Modified from Burlap and Barrel
Ingredients:
1 lb shrimp, peeled and deveined
Salt to season
2 - 3 T ghee or oil
1 large onion, thinly sliced
1 red bell pepper, thinly sliced
1/4 t salt
5 garlic cloves, sliced
1 2" piece ginger, peeled and julienned
1 can (13.5 oz) coconut milk, shaken
1/2 c water
4 t sugar
1 qt shishito peppers
1/4 c cilantro, sliced
Juice of 1 lime
Methodology:
If the shrimp are frozen, defrost in a large bowl in cool water in the fridge, with 2 T salt. If shrimp are thawed, season with 1 t salt and set aside.
Heat the ghee in a large dutch oven over medium heat. Add the onion and pepper, season with salt, and cook until the onion is translucent and softened.
Add garlic and ginger, and cook for another 2 minutes.

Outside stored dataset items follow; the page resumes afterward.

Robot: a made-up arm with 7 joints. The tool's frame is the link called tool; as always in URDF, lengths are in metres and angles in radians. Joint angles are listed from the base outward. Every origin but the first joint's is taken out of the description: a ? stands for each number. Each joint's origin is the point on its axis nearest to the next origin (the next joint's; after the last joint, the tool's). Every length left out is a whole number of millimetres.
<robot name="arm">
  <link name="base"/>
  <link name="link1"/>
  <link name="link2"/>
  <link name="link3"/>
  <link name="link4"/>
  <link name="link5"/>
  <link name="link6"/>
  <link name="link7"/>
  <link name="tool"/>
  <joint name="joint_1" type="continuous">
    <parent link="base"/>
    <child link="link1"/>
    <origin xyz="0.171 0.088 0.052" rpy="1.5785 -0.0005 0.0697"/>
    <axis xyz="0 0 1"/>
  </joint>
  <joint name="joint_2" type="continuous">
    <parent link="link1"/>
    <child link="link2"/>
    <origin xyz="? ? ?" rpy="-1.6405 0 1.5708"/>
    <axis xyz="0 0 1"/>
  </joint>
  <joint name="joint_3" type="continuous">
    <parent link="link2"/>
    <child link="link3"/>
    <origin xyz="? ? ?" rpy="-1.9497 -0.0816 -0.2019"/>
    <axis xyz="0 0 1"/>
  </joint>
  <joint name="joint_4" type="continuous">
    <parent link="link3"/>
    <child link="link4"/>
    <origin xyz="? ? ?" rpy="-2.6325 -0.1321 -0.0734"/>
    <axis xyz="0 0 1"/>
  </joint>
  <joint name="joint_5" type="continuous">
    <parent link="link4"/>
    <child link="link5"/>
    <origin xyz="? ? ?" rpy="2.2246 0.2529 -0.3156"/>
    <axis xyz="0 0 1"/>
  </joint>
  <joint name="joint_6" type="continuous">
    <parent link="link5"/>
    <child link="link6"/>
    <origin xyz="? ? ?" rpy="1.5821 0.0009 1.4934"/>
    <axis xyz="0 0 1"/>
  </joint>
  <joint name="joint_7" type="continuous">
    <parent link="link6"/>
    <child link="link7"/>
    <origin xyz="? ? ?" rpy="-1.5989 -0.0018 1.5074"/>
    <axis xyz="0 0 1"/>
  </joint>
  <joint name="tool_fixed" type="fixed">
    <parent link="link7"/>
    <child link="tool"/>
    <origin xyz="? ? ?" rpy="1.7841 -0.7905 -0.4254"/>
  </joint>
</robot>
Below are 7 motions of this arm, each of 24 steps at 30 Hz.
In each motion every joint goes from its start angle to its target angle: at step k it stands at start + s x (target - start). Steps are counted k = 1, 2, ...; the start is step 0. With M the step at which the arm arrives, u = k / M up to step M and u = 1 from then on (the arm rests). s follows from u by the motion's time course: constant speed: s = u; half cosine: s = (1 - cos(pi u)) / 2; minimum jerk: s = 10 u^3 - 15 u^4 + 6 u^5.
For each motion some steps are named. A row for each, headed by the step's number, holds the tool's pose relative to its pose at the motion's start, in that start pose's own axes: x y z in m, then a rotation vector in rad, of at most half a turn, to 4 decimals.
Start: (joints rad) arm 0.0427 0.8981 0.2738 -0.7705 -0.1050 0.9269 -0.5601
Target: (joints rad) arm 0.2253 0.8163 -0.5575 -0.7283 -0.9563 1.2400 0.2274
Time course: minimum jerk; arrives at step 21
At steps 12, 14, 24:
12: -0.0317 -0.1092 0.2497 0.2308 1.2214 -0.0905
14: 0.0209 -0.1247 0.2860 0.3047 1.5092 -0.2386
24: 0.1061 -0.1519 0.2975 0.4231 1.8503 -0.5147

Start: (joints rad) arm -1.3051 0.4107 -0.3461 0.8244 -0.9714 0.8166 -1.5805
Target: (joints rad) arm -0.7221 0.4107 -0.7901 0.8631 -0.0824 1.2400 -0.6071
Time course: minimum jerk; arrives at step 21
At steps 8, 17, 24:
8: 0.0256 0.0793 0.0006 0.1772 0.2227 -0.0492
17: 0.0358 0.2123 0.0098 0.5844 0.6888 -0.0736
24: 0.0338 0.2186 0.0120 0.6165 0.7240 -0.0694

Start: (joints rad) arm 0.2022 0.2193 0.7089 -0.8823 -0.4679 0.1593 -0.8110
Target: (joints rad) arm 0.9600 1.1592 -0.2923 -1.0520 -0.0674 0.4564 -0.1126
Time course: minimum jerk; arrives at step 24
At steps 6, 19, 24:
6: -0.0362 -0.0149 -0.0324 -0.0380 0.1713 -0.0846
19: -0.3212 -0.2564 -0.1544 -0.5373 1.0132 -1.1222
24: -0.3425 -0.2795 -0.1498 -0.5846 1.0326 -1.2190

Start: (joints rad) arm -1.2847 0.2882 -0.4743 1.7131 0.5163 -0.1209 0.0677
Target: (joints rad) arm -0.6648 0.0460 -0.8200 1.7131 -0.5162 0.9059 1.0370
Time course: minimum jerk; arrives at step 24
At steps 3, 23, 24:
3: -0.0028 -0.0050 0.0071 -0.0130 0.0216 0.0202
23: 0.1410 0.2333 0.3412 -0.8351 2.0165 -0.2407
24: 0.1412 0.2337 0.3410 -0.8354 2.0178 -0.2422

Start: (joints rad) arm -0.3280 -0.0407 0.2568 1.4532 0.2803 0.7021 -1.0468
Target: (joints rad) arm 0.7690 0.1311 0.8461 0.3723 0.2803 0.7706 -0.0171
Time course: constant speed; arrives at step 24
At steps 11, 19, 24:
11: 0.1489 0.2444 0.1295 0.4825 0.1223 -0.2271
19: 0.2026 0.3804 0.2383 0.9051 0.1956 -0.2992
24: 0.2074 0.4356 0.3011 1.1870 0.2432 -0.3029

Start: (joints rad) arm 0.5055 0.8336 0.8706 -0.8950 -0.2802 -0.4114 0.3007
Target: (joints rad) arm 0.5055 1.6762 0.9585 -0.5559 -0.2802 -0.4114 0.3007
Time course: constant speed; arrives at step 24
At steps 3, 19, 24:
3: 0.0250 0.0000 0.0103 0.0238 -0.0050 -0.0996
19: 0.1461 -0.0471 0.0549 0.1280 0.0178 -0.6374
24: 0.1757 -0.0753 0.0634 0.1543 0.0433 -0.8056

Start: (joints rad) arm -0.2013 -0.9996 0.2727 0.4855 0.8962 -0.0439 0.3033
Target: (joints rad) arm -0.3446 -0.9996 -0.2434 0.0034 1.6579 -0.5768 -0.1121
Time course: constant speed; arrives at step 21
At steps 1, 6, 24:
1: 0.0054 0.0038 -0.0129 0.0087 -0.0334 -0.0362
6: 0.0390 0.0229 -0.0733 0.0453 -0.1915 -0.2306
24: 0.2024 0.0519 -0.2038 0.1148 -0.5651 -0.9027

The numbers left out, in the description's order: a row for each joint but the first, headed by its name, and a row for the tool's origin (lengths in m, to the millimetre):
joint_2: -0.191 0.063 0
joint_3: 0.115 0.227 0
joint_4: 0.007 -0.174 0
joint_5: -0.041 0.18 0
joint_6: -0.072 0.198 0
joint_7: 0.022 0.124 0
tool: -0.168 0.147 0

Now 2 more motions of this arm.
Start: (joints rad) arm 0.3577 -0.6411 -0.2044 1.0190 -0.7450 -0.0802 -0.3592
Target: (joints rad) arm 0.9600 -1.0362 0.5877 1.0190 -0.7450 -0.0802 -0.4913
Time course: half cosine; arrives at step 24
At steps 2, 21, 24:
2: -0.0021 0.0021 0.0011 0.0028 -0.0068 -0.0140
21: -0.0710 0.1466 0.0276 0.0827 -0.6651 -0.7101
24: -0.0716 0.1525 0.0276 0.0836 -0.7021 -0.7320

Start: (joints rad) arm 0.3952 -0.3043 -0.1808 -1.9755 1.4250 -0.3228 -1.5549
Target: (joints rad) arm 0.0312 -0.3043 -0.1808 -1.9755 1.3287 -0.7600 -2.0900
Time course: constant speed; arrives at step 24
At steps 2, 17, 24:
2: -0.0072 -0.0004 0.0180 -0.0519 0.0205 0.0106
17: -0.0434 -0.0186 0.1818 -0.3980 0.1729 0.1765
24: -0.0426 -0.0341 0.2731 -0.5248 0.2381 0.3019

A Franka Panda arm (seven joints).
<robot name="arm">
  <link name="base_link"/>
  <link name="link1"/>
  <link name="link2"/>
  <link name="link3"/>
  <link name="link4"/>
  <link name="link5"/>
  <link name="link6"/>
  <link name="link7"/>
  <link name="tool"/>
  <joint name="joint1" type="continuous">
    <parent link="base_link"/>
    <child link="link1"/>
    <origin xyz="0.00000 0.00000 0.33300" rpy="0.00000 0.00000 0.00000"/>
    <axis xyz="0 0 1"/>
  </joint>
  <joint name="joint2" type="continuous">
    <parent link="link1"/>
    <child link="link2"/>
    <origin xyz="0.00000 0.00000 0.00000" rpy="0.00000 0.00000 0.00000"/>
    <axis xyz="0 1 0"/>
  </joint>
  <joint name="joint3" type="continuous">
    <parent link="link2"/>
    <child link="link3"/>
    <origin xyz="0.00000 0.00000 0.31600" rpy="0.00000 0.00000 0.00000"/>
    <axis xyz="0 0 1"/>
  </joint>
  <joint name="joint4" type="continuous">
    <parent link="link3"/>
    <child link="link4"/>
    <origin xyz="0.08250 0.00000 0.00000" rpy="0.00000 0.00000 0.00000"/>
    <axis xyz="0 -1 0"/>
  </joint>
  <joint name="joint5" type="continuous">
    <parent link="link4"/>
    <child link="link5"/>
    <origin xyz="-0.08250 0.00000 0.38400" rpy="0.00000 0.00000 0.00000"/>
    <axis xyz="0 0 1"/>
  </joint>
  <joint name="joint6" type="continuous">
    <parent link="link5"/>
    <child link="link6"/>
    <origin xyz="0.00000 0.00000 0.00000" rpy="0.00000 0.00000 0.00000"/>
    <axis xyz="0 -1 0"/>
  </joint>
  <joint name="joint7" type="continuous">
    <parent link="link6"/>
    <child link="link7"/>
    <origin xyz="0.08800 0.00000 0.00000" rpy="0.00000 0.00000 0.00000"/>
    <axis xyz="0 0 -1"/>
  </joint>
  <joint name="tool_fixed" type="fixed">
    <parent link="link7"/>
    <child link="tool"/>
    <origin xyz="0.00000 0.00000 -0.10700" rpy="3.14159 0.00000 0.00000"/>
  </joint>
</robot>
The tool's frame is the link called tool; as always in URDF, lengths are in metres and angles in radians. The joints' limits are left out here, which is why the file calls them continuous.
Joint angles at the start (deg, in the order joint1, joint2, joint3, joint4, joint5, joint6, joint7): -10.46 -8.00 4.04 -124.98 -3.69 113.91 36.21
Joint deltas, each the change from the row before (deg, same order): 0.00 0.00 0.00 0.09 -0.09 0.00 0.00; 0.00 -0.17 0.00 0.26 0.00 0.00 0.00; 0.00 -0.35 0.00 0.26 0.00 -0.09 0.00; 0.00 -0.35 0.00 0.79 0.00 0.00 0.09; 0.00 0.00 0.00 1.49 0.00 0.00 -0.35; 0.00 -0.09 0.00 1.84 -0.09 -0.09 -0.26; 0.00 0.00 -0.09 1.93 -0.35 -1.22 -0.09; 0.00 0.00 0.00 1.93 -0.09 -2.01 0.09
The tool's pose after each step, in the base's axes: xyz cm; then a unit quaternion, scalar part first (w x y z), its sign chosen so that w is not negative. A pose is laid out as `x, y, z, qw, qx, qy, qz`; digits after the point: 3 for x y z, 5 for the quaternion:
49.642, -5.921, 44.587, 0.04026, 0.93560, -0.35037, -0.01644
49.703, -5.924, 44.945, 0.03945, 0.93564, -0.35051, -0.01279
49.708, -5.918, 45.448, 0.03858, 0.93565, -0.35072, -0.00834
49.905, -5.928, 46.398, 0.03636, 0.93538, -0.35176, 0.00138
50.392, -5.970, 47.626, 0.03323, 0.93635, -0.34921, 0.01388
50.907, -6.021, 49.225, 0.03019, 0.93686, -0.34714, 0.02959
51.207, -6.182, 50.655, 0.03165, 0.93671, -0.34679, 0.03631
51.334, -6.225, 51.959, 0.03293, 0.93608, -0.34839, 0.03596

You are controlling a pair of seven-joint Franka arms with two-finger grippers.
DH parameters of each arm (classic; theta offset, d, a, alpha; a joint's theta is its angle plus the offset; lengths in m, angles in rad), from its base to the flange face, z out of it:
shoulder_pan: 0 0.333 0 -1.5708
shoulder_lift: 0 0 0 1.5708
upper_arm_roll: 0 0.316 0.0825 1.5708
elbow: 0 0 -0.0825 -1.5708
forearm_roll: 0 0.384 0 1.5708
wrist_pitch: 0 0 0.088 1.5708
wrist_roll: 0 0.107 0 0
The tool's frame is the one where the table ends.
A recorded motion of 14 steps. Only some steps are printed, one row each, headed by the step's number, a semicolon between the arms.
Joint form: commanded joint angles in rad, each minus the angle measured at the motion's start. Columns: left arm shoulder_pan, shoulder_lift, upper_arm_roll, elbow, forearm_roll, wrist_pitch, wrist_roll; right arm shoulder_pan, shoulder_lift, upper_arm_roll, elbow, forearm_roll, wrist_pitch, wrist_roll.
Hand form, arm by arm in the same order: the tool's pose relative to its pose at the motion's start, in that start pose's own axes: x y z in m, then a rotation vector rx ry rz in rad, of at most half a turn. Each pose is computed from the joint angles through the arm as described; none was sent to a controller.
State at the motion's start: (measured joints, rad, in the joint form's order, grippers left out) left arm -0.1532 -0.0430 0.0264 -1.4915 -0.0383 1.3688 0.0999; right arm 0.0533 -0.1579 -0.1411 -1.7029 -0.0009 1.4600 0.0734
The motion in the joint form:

Add the spice blend, as well as more ghee if necessary. Cook for 40 seconds, stirring constantly.
Deglaze with coconut milk and water. Add sugar, knorr powder and shishito peppers, and cover. Cook 7 minutes.
Taste for seasoning. Add shrimp and cook 2 minutes. Add cilantro and lime, and serve with rice and naan.